One of the easiest ways to misuse AI in engineering is to begin with the tool instead of the problem. Once people become interested in automation, there is a natural temptation to ask, “What else can we apply this to?” That curiosity is understandable. But in reliability engineering, it can quickly lead to the wrong kind of thinking.

Not every process should be automated. Not every judgement task should be accelerated. And not every repetitive activity is actually worth turning into a machine-supported workflow.
This matters because reliability work is not just about processing information.
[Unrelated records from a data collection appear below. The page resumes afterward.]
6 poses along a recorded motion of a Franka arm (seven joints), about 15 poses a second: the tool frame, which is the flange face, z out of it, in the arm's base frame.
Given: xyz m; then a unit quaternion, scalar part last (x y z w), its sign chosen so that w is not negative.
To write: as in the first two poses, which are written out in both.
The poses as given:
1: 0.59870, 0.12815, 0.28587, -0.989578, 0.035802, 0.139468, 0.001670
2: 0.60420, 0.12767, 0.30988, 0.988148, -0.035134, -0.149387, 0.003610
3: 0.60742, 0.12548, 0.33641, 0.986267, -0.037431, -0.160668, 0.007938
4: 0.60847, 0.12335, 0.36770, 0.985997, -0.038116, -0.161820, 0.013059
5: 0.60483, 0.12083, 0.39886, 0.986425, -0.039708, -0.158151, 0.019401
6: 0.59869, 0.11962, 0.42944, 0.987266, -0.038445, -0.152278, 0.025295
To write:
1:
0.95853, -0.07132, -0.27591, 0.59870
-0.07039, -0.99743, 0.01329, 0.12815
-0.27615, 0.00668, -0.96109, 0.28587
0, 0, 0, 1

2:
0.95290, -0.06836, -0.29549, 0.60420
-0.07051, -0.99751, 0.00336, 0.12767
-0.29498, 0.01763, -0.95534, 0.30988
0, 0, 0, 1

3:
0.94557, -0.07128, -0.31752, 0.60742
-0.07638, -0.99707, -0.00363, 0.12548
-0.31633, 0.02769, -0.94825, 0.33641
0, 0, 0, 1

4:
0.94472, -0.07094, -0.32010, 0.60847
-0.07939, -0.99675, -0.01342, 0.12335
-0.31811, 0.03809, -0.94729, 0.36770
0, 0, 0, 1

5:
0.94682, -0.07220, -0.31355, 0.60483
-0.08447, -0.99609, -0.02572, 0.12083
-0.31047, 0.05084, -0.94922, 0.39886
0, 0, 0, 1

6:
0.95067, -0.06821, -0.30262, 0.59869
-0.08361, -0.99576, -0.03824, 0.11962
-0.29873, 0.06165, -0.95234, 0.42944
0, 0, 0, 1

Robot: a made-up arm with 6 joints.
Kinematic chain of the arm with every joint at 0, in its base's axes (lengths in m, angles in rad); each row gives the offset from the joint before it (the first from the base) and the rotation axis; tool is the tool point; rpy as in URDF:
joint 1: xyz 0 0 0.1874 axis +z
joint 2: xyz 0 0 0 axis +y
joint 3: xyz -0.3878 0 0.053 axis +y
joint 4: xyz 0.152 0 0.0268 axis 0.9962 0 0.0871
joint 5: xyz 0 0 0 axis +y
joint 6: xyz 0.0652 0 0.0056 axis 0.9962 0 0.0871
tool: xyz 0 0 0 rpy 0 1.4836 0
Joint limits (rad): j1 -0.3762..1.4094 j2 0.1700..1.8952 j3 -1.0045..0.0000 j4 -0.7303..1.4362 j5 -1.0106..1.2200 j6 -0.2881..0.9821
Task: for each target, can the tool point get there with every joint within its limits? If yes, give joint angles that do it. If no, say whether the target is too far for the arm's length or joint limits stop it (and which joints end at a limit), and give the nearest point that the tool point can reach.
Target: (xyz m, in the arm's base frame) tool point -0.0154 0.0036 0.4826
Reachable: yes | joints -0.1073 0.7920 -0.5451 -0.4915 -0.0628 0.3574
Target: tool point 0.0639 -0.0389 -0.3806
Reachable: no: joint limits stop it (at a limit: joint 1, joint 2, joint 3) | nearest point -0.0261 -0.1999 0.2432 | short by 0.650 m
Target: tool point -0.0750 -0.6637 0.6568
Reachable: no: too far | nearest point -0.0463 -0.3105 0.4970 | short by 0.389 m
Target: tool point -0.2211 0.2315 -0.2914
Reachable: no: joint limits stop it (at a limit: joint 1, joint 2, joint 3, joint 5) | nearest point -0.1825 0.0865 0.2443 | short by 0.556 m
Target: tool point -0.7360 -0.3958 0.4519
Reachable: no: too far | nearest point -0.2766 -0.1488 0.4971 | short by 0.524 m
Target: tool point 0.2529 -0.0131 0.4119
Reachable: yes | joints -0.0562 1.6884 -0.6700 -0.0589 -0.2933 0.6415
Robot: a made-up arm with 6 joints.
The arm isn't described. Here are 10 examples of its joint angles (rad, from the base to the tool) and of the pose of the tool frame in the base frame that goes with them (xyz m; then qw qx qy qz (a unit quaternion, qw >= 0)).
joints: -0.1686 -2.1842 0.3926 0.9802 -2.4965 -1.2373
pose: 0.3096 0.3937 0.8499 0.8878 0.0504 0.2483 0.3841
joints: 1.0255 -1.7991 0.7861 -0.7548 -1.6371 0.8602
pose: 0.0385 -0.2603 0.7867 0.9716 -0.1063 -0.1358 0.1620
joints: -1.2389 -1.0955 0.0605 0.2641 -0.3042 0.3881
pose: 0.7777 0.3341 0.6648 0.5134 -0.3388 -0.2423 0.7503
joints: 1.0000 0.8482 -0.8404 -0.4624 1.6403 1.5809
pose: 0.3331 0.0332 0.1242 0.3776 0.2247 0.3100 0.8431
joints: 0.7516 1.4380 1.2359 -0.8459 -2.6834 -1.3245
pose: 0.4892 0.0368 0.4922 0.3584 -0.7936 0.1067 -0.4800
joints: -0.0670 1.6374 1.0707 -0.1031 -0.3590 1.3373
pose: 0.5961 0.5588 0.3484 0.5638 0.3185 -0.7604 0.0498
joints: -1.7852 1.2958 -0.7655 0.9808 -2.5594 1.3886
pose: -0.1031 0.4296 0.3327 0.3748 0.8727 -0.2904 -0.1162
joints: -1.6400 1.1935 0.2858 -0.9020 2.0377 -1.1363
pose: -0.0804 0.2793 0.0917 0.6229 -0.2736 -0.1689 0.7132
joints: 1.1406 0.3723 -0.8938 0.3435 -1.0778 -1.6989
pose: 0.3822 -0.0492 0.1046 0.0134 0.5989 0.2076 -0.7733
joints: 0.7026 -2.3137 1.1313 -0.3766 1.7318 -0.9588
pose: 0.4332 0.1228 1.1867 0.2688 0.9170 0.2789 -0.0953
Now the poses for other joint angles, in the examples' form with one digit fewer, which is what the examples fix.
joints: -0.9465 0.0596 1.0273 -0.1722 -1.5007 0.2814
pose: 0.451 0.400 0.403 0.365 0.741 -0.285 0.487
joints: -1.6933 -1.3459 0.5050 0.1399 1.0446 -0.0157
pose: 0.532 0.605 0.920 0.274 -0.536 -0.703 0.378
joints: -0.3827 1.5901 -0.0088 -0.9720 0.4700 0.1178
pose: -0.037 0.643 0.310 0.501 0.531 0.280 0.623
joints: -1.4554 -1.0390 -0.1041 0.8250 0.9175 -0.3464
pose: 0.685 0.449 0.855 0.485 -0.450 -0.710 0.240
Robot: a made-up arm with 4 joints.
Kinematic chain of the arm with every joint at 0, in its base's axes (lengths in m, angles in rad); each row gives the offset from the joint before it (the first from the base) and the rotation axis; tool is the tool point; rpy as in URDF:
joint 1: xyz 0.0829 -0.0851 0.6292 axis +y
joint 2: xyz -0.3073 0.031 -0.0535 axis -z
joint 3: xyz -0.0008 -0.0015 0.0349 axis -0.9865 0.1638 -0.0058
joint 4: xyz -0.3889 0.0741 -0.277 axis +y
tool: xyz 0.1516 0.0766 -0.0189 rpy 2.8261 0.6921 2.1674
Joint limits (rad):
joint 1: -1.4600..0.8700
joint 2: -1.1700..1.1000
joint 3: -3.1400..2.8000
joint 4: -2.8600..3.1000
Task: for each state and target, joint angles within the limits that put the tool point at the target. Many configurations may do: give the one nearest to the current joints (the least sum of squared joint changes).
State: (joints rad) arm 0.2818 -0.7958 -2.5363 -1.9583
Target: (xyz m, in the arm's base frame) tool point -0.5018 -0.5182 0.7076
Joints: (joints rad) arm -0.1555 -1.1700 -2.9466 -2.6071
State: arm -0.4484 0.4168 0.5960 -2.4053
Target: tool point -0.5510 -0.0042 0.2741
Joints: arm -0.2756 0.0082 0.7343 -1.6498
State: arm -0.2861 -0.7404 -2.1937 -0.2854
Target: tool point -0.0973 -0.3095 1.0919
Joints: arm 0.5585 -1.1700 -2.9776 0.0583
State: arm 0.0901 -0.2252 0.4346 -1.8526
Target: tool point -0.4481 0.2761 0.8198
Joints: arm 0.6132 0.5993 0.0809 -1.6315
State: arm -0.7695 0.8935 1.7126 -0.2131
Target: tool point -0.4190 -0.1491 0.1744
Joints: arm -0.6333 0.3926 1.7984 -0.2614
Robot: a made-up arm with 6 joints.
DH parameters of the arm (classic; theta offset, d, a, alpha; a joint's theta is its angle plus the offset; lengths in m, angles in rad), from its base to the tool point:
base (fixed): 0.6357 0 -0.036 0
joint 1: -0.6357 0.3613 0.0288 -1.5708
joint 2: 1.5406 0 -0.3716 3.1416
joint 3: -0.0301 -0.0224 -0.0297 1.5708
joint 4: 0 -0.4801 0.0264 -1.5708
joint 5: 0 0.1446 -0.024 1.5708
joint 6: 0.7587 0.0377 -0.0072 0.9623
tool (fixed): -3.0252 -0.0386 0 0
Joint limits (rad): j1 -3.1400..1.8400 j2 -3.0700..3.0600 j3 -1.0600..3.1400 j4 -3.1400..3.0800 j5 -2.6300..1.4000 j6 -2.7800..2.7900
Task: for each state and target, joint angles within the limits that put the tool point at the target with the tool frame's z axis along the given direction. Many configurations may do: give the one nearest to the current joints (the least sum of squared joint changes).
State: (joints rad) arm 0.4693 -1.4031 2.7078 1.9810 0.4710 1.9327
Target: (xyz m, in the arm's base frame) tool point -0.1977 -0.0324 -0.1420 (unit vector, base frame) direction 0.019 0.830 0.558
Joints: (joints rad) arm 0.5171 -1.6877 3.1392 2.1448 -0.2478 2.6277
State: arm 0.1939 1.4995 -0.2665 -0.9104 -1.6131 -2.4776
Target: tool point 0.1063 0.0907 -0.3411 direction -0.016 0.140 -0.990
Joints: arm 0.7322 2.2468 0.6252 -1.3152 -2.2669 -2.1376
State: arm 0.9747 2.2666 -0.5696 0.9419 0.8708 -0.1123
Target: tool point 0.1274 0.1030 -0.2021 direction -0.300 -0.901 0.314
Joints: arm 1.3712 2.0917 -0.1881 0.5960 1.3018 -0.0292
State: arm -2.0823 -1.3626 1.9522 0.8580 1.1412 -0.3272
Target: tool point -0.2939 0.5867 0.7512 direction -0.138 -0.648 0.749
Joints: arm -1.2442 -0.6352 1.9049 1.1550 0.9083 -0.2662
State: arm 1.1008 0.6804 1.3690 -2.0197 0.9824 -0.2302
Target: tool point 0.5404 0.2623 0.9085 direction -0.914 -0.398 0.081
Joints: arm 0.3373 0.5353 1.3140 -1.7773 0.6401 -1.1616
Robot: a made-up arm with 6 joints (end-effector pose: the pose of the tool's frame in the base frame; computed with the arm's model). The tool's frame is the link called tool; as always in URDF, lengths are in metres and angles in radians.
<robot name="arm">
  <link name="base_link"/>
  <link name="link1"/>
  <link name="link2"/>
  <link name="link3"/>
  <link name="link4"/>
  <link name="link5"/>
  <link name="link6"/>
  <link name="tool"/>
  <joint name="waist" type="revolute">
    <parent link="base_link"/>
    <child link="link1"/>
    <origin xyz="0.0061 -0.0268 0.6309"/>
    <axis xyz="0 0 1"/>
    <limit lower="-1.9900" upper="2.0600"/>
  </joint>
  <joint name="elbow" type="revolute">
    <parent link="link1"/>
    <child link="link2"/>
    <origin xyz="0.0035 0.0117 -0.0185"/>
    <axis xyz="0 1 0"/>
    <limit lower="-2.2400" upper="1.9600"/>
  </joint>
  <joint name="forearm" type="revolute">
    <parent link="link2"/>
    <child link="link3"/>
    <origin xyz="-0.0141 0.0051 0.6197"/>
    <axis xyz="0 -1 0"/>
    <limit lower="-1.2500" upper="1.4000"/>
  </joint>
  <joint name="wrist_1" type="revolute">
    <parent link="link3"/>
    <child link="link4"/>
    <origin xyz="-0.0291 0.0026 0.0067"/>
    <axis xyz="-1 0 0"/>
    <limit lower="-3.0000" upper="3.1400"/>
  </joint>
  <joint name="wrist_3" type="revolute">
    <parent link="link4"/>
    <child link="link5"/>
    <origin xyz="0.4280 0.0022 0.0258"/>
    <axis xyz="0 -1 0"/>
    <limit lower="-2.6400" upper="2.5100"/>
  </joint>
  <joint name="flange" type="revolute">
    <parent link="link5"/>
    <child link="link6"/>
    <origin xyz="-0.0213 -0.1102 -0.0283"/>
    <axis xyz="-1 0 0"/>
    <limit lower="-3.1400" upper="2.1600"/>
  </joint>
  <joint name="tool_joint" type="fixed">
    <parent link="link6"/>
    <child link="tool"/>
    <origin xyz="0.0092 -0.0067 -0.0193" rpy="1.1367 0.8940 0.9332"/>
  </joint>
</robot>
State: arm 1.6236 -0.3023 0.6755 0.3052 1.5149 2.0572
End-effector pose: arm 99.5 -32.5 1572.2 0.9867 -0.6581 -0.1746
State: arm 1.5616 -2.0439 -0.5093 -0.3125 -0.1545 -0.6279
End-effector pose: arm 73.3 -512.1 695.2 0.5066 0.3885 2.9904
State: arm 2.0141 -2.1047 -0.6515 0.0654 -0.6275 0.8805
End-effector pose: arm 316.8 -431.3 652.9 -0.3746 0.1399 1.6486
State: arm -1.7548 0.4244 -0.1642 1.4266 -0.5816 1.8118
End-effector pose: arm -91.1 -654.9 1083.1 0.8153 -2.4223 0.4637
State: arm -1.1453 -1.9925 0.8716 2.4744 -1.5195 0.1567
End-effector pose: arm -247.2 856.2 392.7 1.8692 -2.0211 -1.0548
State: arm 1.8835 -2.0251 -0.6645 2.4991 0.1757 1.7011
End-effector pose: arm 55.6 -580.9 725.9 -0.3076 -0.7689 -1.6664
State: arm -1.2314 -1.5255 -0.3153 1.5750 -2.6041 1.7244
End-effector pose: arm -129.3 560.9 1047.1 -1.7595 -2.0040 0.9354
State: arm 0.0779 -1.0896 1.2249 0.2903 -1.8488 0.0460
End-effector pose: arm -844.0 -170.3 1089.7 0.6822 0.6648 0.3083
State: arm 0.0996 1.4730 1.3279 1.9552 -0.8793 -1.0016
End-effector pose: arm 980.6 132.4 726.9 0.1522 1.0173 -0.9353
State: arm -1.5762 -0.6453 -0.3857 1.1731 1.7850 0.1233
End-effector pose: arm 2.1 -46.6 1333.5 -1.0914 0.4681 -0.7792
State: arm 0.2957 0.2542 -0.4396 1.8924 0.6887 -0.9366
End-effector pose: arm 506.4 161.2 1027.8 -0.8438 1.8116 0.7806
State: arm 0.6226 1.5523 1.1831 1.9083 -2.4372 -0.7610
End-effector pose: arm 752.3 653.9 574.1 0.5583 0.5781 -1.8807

It is about understanding failure, context, consequence, uncertainty, and operational trade-offs. Some tasks benefit from speed and structure. Others depend on careful interpretation, tacit knowledge, and cross-functional judgement. If we fail to distinguish between the two, we risk creating outputs that look efficient but weaken decision quality.
A useful rule of thumb is this: AI tends to perform best when the task is high-volume, pattern-based, repetitive, and constrained. It tends to perform poorly when the task is low-volume, consequence-heavy, ambiguous, and deeply dependent on system context.

For example, classifying thousands of work-order descriptions into issue categories may be a strong candidate for AI support. The task is repetitive, language-based, and structurally similar across records. By contrast, deciding whether a specific failure history justifies a maintenance strategy change is not simply a classification problem. It requires context about production criticality, design intent, failure consequence, standby philosophy, maintainability, cost, operational tolerance, and stakeholder priorities.
The danger is not that AI will always be wrong. The danger is that it may produce a clean, confident-looking answer in places where confidence is exactly what should be questioned.
That is why I think engineers need a more selective automation mindset. Before applying AI, it helps to ask a few uncomfortable questions:
Is the current task actually painful enough to justify automation?
Is the process stable, or does it change too often?
Would an error here be easy to detect, or easy to miss?
Does the task rely on information that is visible in the data, or on context that exists mainly in people’s heads?
If this workflow worked perfectly, what exactly would it improve?
Those questions matter because a lot of waste comes not from failed automation, but from automating low-value tasks while leaving the true bottlenecks untouched.
There is also a professional risk. Over-automation can create distance between engineers and the material reality of the systems they are responsible for. If people stop reading failure descriptions carefully, stop interrogating anomalies, or stop asking whether a pattern genuinely reflects a physical issue, they may gradually lose the interpretive skill that makes reliability work valuable in the first place.
This is why I do not think the future of engineering work is “AI everywhere.”
I think it is more likely to be “AI where repetition dominates, and human judgement where consequence dominates.”
That is a less dramatic story than full automation. But it is a more useful one.
The real maturity is not in proving that AI can be applied.
It is in knowing where it should stop.